- _Work order_: Using the records below, output the stretch that opens with the line containing "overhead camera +" and closes with the line containing "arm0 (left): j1", exactly and including both lines, with nothing more.

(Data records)
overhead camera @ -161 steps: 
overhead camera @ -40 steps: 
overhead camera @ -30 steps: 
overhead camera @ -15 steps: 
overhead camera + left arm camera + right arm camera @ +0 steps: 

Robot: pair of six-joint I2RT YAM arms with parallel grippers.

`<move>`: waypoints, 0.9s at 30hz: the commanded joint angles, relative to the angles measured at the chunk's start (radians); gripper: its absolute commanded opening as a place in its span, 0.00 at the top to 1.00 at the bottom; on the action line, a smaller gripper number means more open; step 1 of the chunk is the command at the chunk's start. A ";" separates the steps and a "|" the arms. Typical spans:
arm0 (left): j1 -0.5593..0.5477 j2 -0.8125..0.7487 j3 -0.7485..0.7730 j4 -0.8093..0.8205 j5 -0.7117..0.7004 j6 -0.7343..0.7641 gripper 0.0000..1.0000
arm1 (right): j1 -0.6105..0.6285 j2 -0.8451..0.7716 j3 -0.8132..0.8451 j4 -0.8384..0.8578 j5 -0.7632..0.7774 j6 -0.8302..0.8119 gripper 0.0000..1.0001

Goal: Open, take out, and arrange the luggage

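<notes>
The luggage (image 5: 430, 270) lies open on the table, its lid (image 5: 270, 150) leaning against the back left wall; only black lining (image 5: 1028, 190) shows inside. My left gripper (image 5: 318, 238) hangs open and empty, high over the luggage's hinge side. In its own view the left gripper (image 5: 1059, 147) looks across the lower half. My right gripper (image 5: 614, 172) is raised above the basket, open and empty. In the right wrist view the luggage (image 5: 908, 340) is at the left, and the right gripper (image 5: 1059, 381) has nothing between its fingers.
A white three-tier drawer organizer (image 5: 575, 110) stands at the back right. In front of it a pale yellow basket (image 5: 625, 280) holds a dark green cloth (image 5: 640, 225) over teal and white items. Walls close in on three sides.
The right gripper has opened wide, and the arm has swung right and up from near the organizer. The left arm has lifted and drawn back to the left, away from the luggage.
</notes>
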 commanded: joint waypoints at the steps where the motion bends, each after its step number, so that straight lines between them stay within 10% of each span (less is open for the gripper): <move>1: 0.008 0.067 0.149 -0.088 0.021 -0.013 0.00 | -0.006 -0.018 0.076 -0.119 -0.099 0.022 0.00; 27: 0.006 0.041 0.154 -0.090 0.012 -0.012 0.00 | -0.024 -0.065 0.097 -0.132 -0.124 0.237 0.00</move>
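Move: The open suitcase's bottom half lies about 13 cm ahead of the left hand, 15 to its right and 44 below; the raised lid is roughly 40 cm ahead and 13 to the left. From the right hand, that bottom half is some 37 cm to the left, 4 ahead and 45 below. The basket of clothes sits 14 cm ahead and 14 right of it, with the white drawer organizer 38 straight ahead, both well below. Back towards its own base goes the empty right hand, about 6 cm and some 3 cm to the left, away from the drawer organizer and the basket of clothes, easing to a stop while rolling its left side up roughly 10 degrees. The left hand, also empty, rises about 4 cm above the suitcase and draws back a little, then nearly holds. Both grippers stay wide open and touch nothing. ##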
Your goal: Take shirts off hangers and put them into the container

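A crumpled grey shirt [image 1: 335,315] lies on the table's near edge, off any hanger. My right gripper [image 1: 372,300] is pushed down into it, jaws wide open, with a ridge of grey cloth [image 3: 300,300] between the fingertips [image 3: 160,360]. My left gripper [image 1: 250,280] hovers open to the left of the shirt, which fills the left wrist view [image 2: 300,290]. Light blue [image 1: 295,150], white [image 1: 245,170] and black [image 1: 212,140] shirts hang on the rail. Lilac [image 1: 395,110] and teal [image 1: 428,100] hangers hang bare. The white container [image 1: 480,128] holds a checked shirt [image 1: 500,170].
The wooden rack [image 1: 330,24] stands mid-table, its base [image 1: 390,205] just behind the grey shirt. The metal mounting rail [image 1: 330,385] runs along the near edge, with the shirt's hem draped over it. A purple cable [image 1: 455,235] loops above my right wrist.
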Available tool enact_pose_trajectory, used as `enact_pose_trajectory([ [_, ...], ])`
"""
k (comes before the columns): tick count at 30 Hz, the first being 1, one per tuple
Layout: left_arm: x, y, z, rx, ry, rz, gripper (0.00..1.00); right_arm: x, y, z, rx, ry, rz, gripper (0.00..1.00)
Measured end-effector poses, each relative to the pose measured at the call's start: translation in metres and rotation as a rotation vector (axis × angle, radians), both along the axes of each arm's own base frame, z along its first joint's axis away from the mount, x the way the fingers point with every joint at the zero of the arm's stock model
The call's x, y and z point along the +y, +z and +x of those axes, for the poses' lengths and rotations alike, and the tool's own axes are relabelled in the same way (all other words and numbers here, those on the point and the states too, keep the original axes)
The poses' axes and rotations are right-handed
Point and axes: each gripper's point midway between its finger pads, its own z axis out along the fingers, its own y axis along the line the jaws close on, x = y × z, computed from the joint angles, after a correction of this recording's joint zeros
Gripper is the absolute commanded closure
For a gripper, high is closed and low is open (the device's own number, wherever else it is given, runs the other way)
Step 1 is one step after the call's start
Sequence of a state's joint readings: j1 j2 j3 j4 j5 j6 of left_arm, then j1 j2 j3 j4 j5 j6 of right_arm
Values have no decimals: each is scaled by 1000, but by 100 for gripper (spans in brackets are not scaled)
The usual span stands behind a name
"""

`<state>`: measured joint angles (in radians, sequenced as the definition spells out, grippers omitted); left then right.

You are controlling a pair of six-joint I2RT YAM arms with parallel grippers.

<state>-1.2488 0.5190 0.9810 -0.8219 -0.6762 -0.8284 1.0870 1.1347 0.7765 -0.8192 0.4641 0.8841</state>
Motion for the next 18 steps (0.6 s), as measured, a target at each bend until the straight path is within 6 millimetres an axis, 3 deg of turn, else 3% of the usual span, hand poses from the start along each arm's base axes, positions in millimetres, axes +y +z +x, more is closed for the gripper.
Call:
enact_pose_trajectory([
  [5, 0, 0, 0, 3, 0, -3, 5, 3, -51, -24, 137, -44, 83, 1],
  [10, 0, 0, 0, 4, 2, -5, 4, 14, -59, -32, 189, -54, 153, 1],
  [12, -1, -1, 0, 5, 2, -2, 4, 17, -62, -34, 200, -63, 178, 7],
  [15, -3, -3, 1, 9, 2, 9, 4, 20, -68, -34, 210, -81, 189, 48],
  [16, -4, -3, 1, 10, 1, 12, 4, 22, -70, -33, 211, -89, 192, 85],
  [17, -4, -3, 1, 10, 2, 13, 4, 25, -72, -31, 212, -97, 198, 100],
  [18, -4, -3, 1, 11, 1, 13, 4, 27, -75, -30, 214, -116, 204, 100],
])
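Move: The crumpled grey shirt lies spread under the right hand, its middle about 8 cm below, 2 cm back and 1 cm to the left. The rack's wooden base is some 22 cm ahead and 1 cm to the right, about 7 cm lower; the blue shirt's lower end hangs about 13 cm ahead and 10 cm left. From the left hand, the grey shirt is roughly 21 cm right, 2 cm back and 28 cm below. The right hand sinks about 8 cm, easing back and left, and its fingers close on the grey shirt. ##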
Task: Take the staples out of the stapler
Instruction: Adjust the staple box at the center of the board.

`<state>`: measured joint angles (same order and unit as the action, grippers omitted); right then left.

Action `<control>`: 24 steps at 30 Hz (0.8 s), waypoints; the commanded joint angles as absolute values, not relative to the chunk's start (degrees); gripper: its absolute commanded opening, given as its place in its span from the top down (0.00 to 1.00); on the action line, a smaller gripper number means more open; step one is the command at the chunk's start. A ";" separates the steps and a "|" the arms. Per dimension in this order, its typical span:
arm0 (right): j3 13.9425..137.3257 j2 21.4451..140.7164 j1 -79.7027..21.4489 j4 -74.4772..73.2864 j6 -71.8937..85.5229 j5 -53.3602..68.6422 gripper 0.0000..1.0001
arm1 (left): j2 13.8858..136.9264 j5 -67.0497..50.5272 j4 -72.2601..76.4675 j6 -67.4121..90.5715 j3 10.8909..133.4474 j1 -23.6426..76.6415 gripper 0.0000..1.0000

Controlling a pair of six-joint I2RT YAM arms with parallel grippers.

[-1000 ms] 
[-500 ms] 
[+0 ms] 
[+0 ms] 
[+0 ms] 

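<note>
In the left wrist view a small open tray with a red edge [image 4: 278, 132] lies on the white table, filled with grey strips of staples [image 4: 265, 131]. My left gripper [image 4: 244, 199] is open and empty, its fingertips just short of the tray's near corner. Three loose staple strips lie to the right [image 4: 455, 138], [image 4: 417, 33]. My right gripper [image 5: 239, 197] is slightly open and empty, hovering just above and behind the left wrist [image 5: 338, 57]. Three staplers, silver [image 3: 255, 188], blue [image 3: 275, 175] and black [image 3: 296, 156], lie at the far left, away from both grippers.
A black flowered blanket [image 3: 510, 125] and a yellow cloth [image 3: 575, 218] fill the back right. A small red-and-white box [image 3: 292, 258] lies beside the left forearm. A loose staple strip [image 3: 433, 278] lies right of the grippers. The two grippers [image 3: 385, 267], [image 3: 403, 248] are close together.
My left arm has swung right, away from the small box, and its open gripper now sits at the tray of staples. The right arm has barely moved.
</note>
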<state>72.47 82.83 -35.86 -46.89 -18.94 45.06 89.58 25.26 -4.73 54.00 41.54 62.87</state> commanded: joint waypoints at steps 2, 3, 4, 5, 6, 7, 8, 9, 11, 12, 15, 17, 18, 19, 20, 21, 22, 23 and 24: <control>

- _Problem solution_:
overhead camera + left arm camera + right arm camera @ +0 steps: 

Robot: pair of six-joint I2RT YAM arms with parallel grippers.

`<move>`: waypoints, 0.9s at 30hz: the commanded joint angles, relative to the angles measured at the chunk's start (radians); gripper: its absolute commanded opening as a place in its span, 0.00 at the top to 1.00 at the bottom; on the action line, a smaller gripper number means more open; step 1 of the chunk is the command at the chunk's start. A ";" separates the steps and a "|" the arms. Typical spans:
arm0 (left): j1 -0.5593..0.5477 j2 -0.8125..0.7487 j3 -0.7485..0.7730 j4 -0.8093..0.8205 j5 -0.7117..0.7004 j6 -0.7343..0.7641 gripper 0.0000..1.0000

No further output remains.